痛ましい話だが、権力を持つ者である以上可哀想では済まない話だ。

常連になるほど気に入られている店としては、常識の欠けた客の怒りに触れて店を畳まなければならなくなることが一番気掛かりである。



セヴァリー家からの御使いはまだ十歳にも満たないだろう幼い男の子だったが、置かれている環境を示唆するかのように子どもらしい笑顔も目の輝きも無く、ただ淡々と説明を聞いて頷くに留まった。

普通、子どもは美味しそうなものを前にして無関心に観察などしないものだ。興味を寄せて、想像しながら目が釘付けになる。
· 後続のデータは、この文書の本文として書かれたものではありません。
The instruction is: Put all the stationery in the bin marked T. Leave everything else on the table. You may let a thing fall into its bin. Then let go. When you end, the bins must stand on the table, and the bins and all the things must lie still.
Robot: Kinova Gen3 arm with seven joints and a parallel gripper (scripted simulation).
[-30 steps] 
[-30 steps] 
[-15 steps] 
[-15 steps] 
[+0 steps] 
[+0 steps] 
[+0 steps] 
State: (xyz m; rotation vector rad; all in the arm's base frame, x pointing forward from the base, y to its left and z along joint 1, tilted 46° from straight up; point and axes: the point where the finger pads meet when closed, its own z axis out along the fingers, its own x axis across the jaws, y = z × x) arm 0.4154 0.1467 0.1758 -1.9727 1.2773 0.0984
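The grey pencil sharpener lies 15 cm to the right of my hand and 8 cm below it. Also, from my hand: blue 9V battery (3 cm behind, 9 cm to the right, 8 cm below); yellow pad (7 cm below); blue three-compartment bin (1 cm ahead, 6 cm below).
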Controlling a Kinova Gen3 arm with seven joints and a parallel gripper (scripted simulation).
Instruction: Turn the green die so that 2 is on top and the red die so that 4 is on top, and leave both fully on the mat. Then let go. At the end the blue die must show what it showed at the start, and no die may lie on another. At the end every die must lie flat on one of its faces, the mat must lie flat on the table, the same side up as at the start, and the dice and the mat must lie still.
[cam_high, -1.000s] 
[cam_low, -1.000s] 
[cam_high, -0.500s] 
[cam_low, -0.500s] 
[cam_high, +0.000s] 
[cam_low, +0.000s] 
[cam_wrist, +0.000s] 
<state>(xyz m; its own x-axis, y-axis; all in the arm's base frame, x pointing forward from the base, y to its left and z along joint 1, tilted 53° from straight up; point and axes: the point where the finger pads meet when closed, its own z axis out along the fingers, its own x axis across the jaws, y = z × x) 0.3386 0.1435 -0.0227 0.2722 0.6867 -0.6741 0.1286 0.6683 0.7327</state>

もし甘いものが好きではなくとも、この店の宝石のような見た目のお菓子に感嘆の声くらいは漏らすのだ。


しかし少年にはそれらがまるで見受けられなかった。


きっと、この子はあの家に引き取られた孤児なのだ。

もう分別もあるだろうに、死ぬと分かっている家に送り出された心情は、推し量るに耐え難いものがある。


しかも、だ。


自分の醜く歪んだ指に気がついて、私の目に触れないように隠した思いやりさえある。

或いは、羞恥心からだったのか。

大人ならば逃げても生きていけるのだろうが、逃げられない子どもが酷い扱いを受けるのはやるせない。

叫びかけた声を飲み込むのに必死で、彼に対して不躾な視線を送ったことに謝ることも出来ないまま、曖昧に誤魔化して見送ることしか出来なかった。

せめてお詫びに、彼のような子どもは食べる機会すらないだろうから、わざと一つ多めに入れたケーキに気づいて食べてくれればいいと願った。